## TASK ITEM
Each record below is to be set down again precisely.

[Start of section]

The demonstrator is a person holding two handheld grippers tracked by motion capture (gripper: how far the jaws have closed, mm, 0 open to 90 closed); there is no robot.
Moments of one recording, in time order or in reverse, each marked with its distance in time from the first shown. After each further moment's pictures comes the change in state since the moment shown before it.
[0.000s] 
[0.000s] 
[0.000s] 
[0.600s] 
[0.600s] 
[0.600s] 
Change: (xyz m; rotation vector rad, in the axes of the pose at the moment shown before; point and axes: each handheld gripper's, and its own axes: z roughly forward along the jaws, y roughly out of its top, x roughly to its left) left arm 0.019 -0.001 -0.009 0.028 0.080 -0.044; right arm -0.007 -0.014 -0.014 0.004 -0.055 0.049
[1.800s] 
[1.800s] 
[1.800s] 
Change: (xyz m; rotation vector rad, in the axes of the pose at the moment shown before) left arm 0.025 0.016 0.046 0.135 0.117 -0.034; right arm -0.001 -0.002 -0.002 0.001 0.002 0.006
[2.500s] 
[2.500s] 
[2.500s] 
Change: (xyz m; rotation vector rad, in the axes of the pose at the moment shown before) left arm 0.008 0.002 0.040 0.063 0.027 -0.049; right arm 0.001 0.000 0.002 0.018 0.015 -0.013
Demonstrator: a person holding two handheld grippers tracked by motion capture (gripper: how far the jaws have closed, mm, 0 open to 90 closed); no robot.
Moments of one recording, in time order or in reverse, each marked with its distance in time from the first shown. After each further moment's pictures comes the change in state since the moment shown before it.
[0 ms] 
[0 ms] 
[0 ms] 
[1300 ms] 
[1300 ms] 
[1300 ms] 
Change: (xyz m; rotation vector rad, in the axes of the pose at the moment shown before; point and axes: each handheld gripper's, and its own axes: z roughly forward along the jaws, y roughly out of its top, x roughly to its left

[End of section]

## THE ANSWER
The demonstrator is a person holding two handheld grippers tracked by motion capture (gripper: how far the jaws have closed, mm, 0 open to 90 closed); there is no robot.
Moments of one recording, in time order or in reverse, each marked with its distance in time from the first shown. After each further moment's pictures comes the change in state since the moment shown before it.
[0.000s] 
[0.000s] 
[0.000s] 
[0.600s] 
[0.600s] 
[0.600s] 
Change: (xyz m; rotation vector rad, in the axes of the pose at the moment shown before; point and axes: each handheld gripper's, and its own axes: z roughly forward along the jaws, y roughly out of its top, x roughly to its left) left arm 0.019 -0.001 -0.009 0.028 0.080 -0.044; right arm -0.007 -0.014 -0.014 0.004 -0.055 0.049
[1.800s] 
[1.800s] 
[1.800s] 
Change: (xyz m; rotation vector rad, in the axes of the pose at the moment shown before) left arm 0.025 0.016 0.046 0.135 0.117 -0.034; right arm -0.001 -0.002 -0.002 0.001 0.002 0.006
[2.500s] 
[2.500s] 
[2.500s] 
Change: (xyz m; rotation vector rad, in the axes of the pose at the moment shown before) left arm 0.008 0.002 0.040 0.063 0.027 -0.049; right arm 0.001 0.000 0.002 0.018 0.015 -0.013
Demonstrator: a person holding two handheld grippers tracked by motion capture (gripper: how far the jaws have closed, mm, 0 open to 90 closed); no robot.
Moments of one recording, in time order or in reverse, each marked with its distance in time from the first shown. After each further moment's pictures comes the change in state since the moment shown before it.
[0 ms] 
[0 ms] 
[0 ms] 
[1300 ms] 
[1300 ms] 
[1300 ms] 
Change: (xyz m; rotation vector rad, in the axes of the pose at the moment shown before; point and axes: each handheld gripper's, and its own axes: z roughly forward along the jaws, y roughly out of its top, x roughly to its left

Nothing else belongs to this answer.